The computers, called sociometric sensors, are outfitted with infrared transceivers, accelerometers, and microphones, and track how scientists interact with each other quantitatively and in real time, Parker said. The neck-worn devices measure the duration, timing, volume, and pitch of participants’ speech, their physical movement and face-to-face orientation, as well as how many times and for how long they interact with each other.  The nature of the work group interactions, including patterns of activity, emotional energy, gender, nationality, seniority, and expertise will be observed and documented. Participants will be interviewed throughout the study. Questionnaires also will be used.

According to Parker, the idea behind the study is to develop an understanding of how different patterns of organization and interaction influence group performance and creativity, and facilitate deep synthesis of highly diverse scientific theories, concepts and methods.

In their NSF grant proposal Parker and Hackett expressed the goal of their research this way:

“Our main purpose is to build, explore and empirically support an integrative research strategy that will allow us to understand how working groups achieve the unity of purpose, integration of expertise, and intensity and duration of intellectual engagement needed for synthesis.”

“We will examine how social organization, interaction and emotion in research groups give rise to the ideas, methods, commitments and understandings that compose and spread deep originality (potentially transformative research) across a variety of social and intellectual scales.”
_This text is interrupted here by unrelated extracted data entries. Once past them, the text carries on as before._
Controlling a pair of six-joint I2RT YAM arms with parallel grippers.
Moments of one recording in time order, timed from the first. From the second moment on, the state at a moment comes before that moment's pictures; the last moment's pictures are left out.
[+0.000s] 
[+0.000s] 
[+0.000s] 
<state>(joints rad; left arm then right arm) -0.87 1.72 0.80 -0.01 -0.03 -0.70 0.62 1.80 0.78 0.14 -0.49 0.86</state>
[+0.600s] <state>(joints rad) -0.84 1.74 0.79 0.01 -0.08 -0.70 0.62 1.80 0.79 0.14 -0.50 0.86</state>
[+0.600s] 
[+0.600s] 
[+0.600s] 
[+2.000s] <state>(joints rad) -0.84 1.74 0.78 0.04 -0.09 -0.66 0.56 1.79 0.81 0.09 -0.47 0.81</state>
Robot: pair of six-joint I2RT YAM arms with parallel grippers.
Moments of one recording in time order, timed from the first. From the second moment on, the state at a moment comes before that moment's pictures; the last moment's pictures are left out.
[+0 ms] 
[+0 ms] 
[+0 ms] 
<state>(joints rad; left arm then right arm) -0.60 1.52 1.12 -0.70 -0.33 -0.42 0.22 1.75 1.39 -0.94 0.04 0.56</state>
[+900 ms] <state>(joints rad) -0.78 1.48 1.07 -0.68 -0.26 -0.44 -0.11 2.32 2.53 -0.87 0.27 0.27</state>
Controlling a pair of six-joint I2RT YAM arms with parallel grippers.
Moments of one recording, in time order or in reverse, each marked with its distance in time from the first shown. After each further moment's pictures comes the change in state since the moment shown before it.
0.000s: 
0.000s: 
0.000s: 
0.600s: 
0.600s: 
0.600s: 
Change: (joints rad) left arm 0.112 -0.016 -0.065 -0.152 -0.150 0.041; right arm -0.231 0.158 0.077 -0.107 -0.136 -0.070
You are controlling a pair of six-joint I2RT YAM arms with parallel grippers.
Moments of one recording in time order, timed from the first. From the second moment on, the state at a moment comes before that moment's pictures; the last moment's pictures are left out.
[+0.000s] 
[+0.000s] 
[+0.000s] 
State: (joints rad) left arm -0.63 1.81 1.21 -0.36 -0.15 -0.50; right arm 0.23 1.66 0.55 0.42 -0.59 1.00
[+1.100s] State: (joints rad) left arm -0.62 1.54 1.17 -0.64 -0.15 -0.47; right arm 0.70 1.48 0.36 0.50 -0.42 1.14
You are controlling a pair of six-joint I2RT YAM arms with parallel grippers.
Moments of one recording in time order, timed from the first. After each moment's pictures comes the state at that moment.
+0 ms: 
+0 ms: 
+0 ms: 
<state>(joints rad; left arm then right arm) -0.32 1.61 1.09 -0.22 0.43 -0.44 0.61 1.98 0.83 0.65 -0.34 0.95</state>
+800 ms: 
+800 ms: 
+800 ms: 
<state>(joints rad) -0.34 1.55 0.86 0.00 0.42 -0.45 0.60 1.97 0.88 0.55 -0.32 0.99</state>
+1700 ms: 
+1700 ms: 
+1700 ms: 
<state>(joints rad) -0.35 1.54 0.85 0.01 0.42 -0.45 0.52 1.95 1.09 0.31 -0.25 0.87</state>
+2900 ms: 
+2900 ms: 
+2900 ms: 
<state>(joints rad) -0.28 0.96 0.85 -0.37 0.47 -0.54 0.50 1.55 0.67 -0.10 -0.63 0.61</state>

The project also has the potential to advance human well-being by working to understand how to best orchestrate highly creative scientific work and link it to broader societal purposes, Parker said.

“This study will not just be accumulating knowledge for knowledge’s sake. We will try to understand how to create an environment and social interactions that facilitate scientific productivity and creativity … how to create conditions that allow scientists and decision makers to collaborate to make the world a better place.”

Parker said he and Hackett intend to publish the results of their research in the future.